▸ **To do**: Print the data that follows exactly, leaving nothing out.
Segment Start: Supplied data
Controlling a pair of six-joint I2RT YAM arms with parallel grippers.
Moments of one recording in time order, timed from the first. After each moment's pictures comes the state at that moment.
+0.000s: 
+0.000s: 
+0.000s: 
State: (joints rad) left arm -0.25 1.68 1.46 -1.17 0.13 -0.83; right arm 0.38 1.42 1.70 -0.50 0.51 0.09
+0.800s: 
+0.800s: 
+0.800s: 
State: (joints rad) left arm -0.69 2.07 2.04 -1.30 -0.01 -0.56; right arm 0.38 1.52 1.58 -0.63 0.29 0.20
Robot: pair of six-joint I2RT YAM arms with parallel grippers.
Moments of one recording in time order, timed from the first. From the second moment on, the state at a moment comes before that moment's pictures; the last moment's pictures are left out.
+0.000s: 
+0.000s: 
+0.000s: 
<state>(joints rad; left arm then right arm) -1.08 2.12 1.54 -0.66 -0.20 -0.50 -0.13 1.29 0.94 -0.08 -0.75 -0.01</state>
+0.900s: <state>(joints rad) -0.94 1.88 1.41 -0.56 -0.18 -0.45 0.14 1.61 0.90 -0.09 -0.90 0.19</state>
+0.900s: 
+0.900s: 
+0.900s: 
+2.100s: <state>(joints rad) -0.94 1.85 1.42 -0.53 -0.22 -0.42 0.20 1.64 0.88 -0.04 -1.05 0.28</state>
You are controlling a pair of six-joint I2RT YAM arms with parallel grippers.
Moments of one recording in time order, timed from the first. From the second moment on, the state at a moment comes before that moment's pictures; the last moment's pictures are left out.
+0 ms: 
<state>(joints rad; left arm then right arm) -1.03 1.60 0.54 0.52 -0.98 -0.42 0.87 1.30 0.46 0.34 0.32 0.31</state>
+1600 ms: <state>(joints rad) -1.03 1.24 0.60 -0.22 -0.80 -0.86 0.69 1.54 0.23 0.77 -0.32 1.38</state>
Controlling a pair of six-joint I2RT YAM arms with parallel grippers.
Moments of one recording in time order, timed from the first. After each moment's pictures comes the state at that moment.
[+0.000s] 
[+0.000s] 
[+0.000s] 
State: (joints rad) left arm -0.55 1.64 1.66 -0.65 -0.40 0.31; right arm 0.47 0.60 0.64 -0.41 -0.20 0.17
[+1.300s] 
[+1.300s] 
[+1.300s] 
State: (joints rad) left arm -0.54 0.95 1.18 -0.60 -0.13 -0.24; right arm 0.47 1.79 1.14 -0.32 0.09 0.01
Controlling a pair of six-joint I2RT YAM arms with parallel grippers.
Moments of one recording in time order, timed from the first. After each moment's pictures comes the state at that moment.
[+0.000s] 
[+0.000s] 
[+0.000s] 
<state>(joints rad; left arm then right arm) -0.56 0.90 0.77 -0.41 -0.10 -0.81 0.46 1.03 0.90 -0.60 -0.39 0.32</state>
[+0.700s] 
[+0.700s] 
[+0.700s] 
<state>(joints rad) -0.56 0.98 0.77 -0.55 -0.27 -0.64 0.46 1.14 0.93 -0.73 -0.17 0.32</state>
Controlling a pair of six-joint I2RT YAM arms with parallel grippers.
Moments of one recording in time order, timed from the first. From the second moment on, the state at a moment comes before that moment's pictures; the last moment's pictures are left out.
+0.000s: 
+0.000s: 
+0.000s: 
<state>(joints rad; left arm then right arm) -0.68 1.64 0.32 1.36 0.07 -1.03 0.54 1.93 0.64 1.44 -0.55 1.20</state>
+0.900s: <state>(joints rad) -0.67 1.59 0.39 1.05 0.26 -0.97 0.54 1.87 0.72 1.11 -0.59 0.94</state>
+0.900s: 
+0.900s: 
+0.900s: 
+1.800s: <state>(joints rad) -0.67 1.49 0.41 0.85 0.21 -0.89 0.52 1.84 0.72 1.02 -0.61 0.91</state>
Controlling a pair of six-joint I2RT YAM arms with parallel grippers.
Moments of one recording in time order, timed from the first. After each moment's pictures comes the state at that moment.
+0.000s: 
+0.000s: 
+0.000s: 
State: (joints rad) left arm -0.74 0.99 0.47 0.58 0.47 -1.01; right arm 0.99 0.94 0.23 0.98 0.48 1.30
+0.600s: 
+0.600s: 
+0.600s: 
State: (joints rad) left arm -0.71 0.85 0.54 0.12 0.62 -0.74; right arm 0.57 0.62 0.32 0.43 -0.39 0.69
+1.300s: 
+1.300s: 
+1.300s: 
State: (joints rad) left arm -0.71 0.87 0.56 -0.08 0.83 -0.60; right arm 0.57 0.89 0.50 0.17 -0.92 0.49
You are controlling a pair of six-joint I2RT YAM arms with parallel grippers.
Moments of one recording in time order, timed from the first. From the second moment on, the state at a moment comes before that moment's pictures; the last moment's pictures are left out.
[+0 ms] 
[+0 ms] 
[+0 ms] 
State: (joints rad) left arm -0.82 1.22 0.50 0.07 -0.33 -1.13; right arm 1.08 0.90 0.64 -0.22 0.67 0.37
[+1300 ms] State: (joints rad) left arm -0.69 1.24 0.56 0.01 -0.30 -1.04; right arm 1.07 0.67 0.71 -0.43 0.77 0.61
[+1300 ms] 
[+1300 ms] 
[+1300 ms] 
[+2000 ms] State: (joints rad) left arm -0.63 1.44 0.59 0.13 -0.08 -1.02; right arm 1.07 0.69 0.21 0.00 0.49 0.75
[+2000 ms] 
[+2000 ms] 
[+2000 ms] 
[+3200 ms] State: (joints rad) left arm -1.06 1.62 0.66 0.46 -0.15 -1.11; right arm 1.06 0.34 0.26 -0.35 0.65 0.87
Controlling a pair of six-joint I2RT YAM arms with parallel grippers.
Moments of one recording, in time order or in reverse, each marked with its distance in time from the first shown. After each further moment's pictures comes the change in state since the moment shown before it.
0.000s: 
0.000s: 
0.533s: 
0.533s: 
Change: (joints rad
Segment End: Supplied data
▸ **Written reply**:
Controlling a pair of six-joint I2RT YAM arms with parallel grippers.
Moments of one recording in time order, timed from the first. After each moment's pictures comes the state at that moment.
+0.000s: 
+0.000s: 
+0.000s: 
State: (joints rad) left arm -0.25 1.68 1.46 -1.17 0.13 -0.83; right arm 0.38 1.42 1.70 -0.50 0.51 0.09
+0.800s: 
+0.800s: 
+0.800s: 
State: (joints rad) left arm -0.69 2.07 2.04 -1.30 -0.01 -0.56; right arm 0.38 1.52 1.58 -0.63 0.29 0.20
Robot: pair of six-joint I2RT YAM arms with parallel grippers.
Moments of one recording in time order, timed from the first. From the second moment on, the state at a moment comes before that moment's pictures; the last moment's pictures are left out.
+0.000s: 
+0.000s: 
+0.000s: 
<state>(joints rad; left arm then right arm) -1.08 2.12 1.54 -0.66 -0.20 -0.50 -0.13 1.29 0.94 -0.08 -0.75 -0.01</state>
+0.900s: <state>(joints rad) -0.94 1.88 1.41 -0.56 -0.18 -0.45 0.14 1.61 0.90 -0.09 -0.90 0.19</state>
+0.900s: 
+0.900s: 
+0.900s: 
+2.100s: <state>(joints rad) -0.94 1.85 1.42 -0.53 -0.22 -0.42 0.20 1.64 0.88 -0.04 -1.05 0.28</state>
You are controlling a pair of six-joint I2RT YAM arms with parallel grippers.
Moments of one recording in time order, timed from the first. From the second moment on, the state at a moment comes before that moment's pictures; the last moment's pictures are left out.
+0 ms: 
<state>(joints rad; left arm then right arm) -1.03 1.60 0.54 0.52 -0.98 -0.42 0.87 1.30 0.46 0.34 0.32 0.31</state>
+1600 ms: <state>(joints rad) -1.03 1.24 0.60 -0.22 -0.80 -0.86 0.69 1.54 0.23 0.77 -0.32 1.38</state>
Controlling a pair of six-joint I2RT YAM arms with parallel grippers.
Moments of one recording in time order, timed from the first. After each moment's pictures comes the state at that moment.
[+0.000s] 
[+0.000s] 
[+0.000s] 
State: (joints rad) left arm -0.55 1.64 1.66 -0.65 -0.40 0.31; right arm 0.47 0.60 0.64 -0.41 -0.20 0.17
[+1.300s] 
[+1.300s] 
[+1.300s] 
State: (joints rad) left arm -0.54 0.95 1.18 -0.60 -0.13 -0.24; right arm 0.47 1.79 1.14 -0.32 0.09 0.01
Controlling a pair of six-joint I2RT YAM arms with parallel grippers.
Moments of one recording in time order, timed from the first. After each moment's pictures comes the state at that moment.
[+0.000s] 
[+0.000s] 
[+0.000s] 
<state>(joints rad; left arm then right arm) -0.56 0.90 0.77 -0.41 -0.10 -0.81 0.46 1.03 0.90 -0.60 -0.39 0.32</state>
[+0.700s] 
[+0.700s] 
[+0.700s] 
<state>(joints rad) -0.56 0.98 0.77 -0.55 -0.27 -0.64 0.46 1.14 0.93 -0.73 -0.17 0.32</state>
Controlling a pair of six-joint I2RT YAM arms with parallel grippers.
Moments of one recording in time order, timed from the first. From the second moment on, the state at a moment comes before that moment's pictures; the last moment's pictures are left out.
+0.000s: 
+0.000s: 
+0.000s: 
<state>(joints rad; left arm then right arm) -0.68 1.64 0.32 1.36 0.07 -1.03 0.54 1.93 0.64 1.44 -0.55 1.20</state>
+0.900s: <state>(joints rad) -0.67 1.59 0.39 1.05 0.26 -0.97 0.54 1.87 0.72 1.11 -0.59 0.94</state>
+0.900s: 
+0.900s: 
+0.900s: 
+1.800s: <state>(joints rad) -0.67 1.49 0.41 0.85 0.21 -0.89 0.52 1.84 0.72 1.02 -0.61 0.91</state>
Controlling a pair of six-joint I2RT YAM arms with parallel grippers.
Moments of one recording in time order, timed from the first. After each moment's pictures comes the state at that moment.
+0.000s: 
+0.000s: 
+0.000s: 
State: (joints rad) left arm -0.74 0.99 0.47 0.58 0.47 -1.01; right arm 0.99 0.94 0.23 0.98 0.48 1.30
+0.600s: 
+0.600s: 
+0.600s: 
State: (joints rad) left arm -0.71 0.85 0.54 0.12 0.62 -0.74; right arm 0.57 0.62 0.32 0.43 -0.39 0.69
+1.300s: 
+1.300s: 
+1.300s: 
State: (joints rad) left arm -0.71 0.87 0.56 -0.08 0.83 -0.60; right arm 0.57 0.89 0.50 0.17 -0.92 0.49
You are controlling a pair of six-joint I2RT YAM arms with parallel grippers.
Moments of one recording in time order, timed from the first. From the second moment on, the state at a moment comes before that moment's pictures; the last moment's pictures are left out.
[+0 ms] 
[+0 ms] 
[+0 ms] 
State: (joints rad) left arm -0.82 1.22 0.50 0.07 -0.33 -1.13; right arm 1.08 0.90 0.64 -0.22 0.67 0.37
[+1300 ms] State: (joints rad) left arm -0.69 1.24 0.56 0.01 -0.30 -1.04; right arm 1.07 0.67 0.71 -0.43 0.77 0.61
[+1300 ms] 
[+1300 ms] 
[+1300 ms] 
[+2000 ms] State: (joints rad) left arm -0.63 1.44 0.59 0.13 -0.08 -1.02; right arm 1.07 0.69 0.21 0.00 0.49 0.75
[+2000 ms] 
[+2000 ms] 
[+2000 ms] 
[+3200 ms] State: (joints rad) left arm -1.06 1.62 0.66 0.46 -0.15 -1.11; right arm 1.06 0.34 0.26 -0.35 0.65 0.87
Controlling a pair of six-joint I2RT YAM arms with parallel grippers.
Moments of one recording, in time order or in reverse, each marked with its distance in time from the first shown. After each further moment's pictures comes the change in state since the moment shown before it.
0.000s: 
0.000s: 
0.533s: 
0.533s: 
Change: (joints rad

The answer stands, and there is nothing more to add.